Thanks, Jan. You're so attentive! Really appreciate it. I should've read TFA years ago--you know that list, the mandatory books you haven't gotten around to (yet). Though not so long on my radar, there's also Tayeb Salih's SEASON OF MIGRATION TO THE NORTH, which NYRB published a few years ago. Be well!
I loved Wolf Hall, but couldn’t get into Bring Up the Bodies. Maybe i’ll try again, but I feel like I’d have to re-read Wolf Hall. I thought The Passage, which I read years ago, was just okay. At the time it seemed to me like an idea for a reality show.
I've had The Balkan Trilogy on my bookshelf, challenging me to dive into it, for a couple years, but I haven't had the courage to commit myself to yet another lengthy work. Your first impressions of it are encouraging; I might have to give it a try.
And speaking of books about expatriates...please forgive me, David. We're all writers and/or avid readers here, therefore sensitive to word usage. I have to mention that "ex-pat" is incorrect. The full word is expatriate, which means to leave/someone who has left (or in the original meaning of the word, has been forcibly exiled from) their native country. The "ex" part is akin to "exit", not "former". Miller, Hemingway, etc. were not "former patriates" (whatever that means), so the hyphen should be dropped. Sorry, this long-term expatriate just had to mention it.
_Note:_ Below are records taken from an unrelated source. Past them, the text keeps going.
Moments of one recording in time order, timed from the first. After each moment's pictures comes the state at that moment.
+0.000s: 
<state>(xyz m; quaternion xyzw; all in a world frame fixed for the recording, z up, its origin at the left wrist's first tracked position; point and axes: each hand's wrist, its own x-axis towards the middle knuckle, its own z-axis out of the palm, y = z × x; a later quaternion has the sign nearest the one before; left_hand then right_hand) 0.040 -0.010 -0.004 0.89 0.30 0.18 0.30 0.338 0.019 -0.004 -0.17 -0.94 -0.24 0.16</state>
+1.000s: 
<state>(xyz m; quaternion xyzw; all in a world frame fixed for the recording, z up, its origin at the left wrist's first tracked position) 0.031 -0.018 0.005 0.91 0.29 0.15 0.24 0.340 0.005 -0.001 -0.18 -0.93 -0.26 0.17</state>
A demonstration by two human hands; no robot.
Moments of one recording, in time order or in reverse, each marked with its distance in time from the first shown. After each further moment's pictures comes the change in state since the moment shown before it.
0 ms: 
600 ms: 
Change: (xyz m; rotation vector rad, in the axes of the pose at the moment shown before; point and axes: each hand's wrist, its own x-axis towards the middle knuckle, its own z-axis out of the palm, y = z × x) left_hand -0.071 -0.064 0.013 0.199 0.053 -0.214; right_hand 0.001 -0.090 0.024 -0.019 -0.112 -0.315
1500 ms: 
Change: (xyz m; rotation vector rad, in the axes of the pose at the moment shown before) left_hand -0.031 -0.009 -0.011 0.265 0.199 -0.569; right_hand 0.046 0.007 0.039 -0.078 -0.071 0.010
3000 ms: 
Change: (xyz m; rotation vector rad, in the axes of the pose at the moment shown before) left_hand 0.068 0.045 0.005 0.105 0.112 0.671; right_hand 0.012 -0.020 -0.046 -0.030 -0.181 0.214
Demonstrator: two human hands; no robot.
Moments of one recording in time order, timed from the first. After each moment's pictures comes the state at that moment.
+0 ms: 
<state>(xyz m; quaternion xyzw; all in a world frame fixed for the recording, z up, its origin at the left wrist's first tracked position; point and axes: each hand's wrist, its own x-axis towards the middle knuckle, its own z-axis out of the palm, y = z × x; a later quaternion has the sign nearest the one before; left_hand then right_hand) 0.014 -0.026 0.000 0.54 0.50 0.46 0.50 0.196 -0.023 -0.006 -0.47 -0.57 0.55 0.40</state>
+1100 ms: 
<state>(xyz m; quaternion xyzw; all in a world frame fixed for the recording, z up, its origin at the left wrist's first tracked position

Wow, thanks for that. I never noticed the distinction (obviously). I've been reading Trollope [joined the Trollope Society and there's a Zoom call every second Monday [we do about a dozen chapters a session], so my other reading's suffering a bit, which means I'm not much farther along on Manning than I want to be. But so far the first book's got me so far. Have you read J. G. Farrell? THE SINGAPORE GRIP turned out to be very engaging--satire, but wkth heart and lots of insider detail. Thanks for being a DL2 loyalist.
I was a studio arts major at the University of Washington between 1970 and 1976 when I took all three degrees at once. I was privileged to study under many now-famous and then-talented artists and other people with name recognition. The single class that literally changed my life in 1971 was put together by a group of international graduate students in music, art history, Anthro, and English from Caribbean and African countries. We heard musicians, read nonfiction, and were assigned Things Fall Apart. Gary was an anthropology major, but that novel all by itself was why my worldview changed. I don't think I'm giving too much away if I mention that later, when I was teaching Macbeth, I recognized the parallels and taught the play with the novel. Things Fall Apart was from Yeats's "The Second Coming," the same poem as Joan Didion's essay collection Slouching Toward Bethlehem. The difference is that Achebe used his chosen line ironically.
I cannot recommend Achebe too highly. I have read the trilogy, but only reread the first—that one many times. It is why I figured out how racist the poem is. Well, give me space and I could go on far longer than I dared when I was teaching high school students.
Thanks, Jan. You're so attentive! Really appreciate it. I should've read TFA years ago--you know that list, the mandatory books you haven't gotten around to (yet). Though not so long on my radar, there's also Tayeb Salih's SEASON OF MIGRATION TO THE NORTH, which NYRB published a few years ago. Be well!